**Task to complete**
Beginning at the line that contains "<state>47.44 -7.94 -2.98", reproduce the entries below exactly, ending with the line that contains "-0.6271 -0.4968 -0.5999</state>". Omit each picture.

Stored items from a collection:
# # #
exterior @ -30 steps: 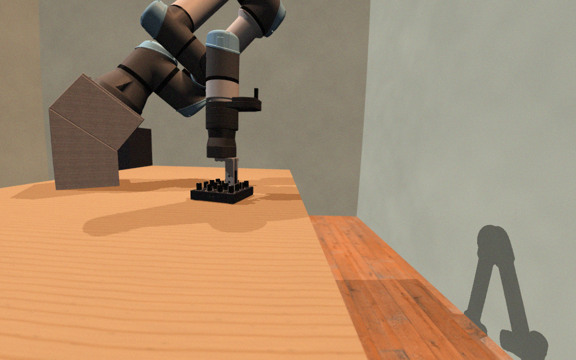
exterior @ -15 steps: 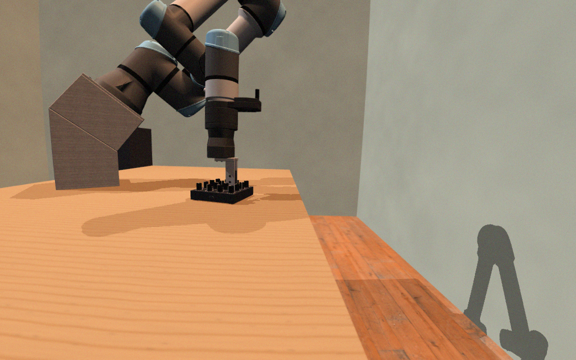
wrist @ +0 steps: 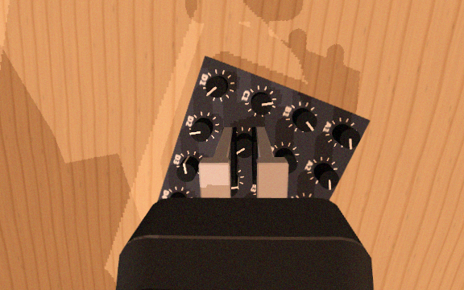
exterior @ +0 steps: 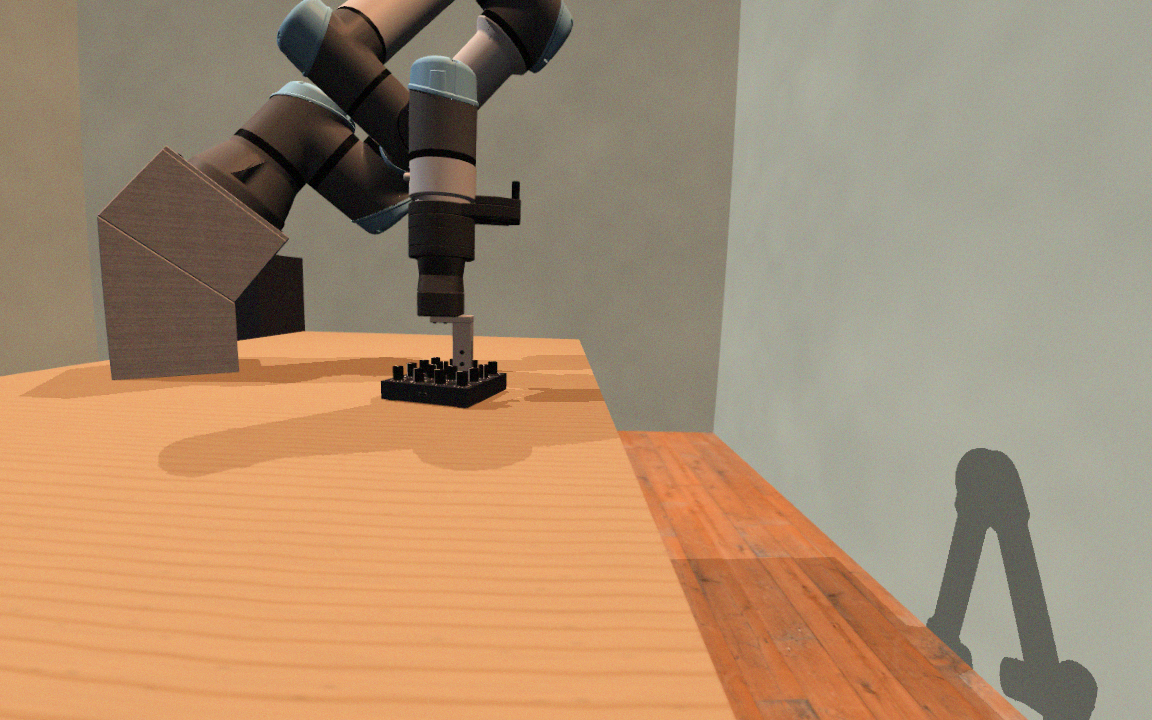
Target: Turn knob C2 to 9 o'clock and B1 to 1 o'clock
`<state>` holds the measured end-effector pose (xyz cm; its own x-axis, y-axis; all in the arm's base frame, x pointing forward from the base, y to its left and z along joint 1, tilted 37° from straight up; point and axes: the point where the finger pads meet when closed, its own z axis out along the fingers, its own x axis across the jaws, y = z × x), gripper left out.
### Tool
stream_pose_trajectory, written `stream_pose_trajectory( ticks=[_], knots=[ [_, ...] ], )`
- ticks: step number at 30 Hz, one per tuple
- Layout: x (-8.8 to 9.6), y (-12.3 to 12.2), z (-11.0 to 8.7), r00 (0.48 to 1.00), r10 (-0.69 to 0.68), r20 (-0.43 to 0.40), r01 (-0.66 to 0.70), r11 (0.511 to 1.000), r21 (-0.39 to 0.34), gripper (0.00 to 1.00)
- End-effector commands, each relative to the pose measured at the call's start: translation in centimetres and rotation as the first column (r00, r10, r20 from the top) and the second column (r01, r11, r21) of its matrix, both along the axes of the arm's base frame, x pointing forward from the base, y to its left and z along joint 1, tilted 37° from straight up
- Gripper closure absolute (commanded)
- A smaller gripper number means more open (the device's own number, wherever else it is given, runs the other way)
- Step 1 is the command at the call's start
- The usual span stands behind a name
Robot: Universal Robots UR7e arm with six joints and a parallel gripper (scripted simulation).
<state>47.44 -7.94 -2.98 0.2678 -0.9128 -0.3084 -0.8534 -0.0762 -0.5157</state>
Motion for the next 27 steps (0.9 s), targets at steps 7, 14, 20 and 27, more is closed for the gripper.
stream_pose_trajectory(
  ticks=[7,14,20,27],
  knots=[
    [0.01,-0.04,0.03,0.987,0.146,0.067,-0.141,0.987,-0.083,0.7],
    [0.01,-0.04,0.03,0.956,0.271,0.113,-0.251,0.954,-0.161,0.7],
    [0.02,-0.04,0.03,0.93,0.343,0.134,-0.312,0.927,-0.209,0.7],
    [0.02,-0.04,0.03,0.87,0.465,0.163,-0.407,0.865,-0.294,0.7]
  ],
)
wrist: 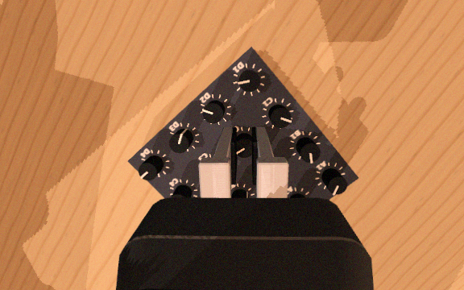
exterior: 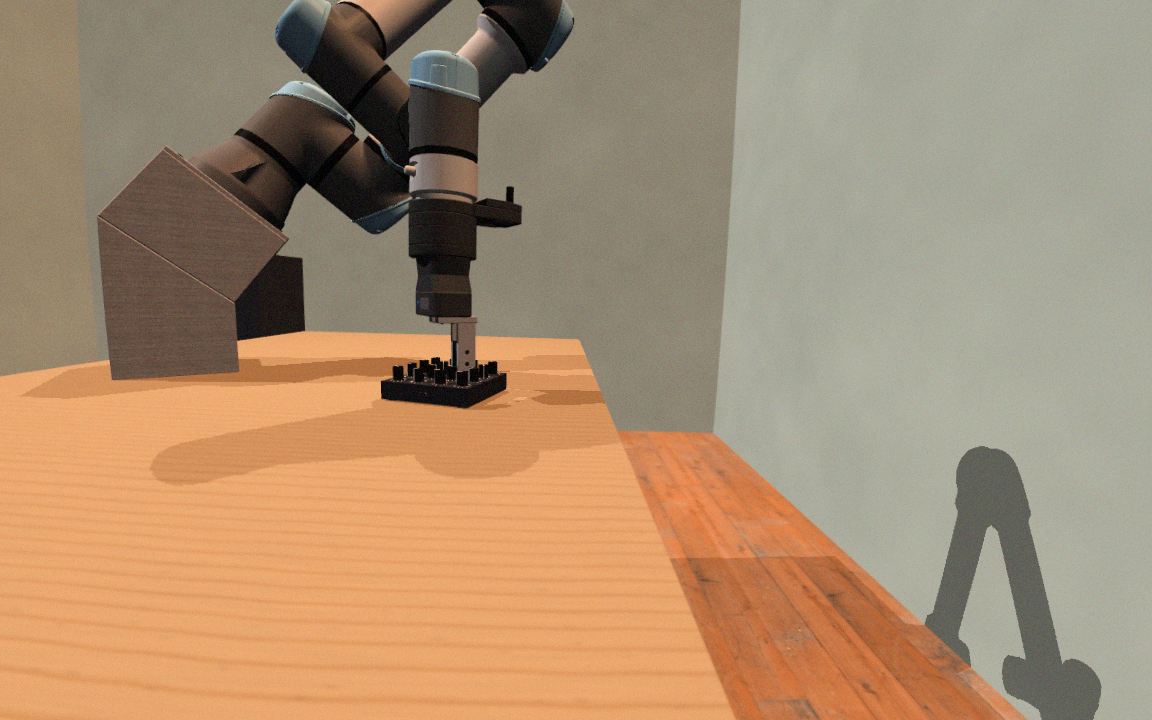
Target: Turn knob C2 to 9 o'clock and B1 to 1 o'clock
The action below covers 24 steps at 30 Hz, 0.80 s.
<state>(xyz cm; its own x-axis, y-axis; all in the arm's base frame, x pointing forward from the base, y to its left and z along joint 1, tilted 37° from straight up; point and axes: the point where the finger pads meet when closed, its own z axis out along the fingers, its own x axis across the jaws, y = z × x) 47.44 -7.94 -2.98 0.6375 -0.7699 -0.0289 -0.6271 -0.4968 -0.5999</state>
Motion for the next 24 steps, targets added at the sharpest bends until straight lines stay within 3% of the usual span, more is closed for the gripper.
stream_pose_trajectory(
  ticks=[1,9,24],
  knots=[
    [0.01,-0.04,0.03,0.995,0.089,0.042,-0.087,0.995,-0.048,0.7],
    [0.01,-0.04,0.03,0.977,0.193,0.085,-0.184,0.977,-0.111,0.7],
    [0.02,-0.04,0.03,0.904,0.401,0.149,-0.358,0.9,-0.248,0.7]
  ],
)
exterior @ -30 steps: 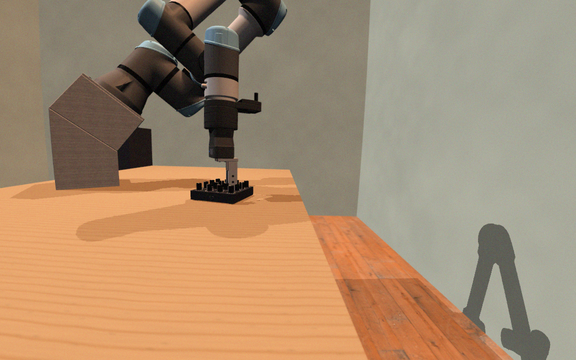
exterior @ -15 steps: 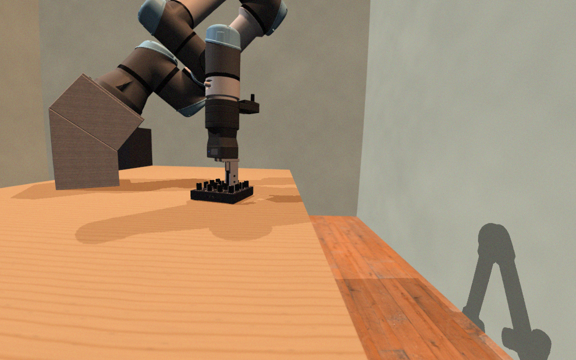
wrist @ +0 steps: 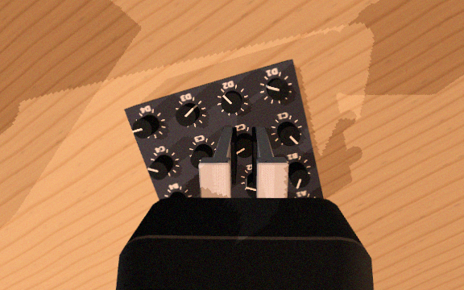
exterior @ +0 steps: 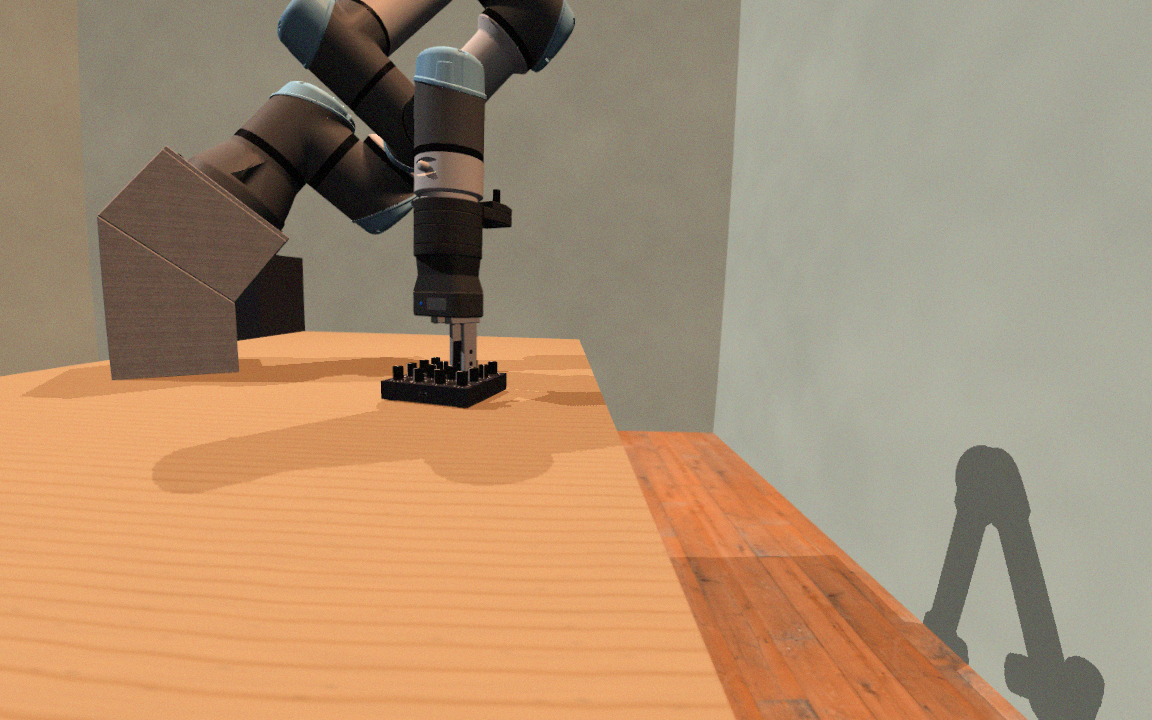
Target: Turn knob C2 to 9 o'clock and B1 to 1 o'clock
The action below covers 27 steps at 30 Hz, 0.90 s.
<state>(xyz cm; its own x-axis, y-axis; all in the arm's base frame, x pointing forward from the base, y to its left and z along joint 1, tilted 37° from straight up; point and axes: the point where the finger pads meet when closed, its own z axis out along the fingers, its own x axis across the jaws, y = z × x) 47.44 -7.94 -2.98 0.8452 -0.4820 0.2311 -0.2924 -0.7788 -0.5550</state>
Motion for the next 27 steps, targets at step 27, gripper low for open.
stream_pose_trajectory(
  ticks=[27],
  knots=[
    [0.01,-0.04,0.03,0.968,0.231,0.099,-0.217,0.967,-0.136,0.7]
  ],
)
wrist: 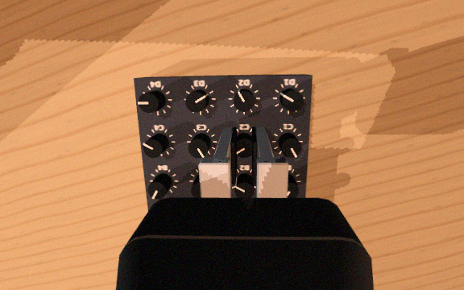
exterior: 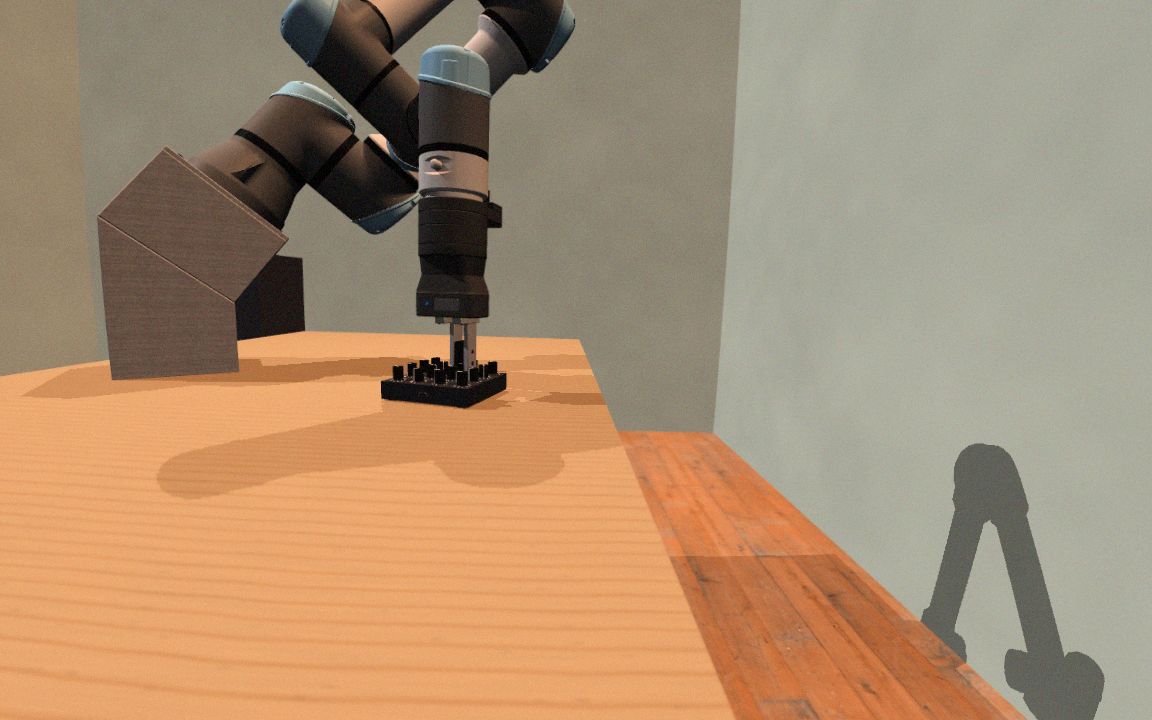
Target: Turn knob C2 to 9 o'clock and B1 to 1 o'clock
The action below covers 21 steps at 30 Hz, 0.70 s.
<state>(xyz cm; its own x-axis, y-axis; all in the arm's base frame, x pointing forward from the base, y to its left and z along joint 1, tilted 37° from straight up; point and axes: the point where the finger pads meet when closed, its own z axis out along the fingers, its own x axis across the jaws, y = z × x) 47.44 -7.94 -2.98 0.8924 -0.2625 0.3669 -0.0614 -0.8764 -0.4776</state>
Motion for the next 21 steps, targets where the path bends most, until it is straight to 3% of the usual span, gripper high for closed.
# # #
**Exercise answer**
<state>47.44 -7.94 -2.98 0.2678 -0.9128 -0.3084 -0.8534 -0.0762 -0.5157</state>
Motion for the next 27 steps (0.9 s), targets at steps 7, 14, 20 and 27, more is closed for the gripper.
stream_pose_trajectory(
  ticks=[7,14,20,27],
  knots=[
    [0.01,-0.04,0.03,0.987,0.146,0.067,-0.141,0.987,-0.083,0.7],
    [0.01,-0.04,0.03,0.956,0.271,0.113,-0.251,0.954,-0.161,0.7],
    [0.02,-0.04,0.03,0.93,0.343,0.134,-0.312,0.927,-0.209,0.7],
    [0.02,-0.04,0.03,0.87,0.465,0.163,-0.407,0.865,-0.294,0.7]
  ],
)
wrist: 
exterior: 
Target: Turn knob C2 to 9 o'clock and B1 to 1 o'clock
The action below covers 24 steps at 30 Hz, 0.80 s.
<state>(xyz cm; its own x-axis, y-axis; all in the arm's base frame, x pointing forward from the base, y to its left and z along joint 1, tilted 37° from straight up; point and axes: the point where the finger pads meet when closed, its own z axis out along the fingers, its own x axis across the jaws, y = z × x) 47.44 -7.94 -2.98 0.6375 -0.7699 -0.0289 -0.6271 -0.4968 -0.5999</state>

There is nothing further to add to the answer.